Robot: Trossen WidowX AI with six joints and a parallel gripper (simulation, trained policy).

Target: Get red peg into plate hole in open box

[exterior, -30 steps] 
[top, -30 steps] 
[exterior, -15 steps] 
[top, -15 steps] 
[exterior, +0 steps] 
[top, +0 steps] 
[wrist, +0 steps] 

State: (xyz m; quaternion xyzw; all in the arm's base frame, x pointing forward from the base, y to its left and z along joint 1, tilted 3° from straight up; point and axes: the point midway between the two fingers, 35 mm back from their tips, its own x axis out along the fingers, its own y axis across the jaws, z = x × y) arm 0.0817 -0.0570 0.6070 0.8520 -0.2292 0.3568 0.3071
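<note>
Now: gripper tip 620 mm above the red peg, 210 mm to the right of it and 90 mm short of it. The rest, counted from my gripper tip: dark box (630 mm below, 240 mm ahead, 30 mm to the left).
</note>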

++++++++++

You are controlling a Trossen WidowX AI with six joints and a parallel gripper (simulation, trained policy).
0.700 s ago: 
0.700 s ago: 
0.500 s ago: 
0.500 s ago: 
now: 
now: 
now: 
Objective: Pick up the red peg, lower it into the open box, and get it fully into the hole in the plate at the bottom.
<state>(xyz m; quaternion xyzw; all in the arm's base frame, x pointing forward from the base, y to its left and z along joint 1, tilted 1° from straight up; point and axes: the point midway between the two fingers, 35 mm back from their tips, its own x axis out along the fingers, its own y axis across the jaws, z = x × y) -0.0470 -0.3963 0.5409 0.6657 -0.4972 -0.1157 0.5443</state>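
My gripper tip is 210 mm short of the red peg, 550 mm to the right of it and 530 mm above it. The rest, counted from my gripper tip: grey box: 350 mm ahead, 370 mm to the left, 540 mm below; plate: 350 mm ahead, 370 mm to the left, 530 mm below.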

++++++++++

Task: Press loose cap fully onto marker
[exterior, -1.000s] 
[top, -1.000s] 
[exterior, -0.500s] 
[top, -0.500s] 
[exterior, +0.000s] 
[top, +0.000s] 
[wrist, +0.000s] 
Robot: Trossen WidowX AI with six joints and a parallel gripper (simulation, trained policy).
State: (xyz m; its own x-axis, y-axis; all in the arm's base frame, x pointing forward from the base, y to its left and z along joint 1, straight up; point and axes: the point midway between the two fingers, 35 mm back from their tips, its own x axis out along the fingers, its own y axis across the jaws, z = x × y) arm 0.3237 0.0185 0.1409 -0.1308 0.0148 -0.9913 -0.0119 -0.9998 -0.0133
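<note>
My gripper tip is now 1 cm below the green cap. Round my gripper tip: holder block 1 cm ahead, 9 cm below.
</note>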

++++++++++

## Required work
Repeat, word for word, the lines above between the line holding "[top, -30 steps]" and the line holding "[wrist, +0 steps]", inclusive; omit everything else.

## The answer
[top, -30 steps] 
[exterior, -15 steps] 
[top, -15 steps] 
[exterior, +0 steps] 
[top, +0 steps] 
[wrist, +0 steps] 

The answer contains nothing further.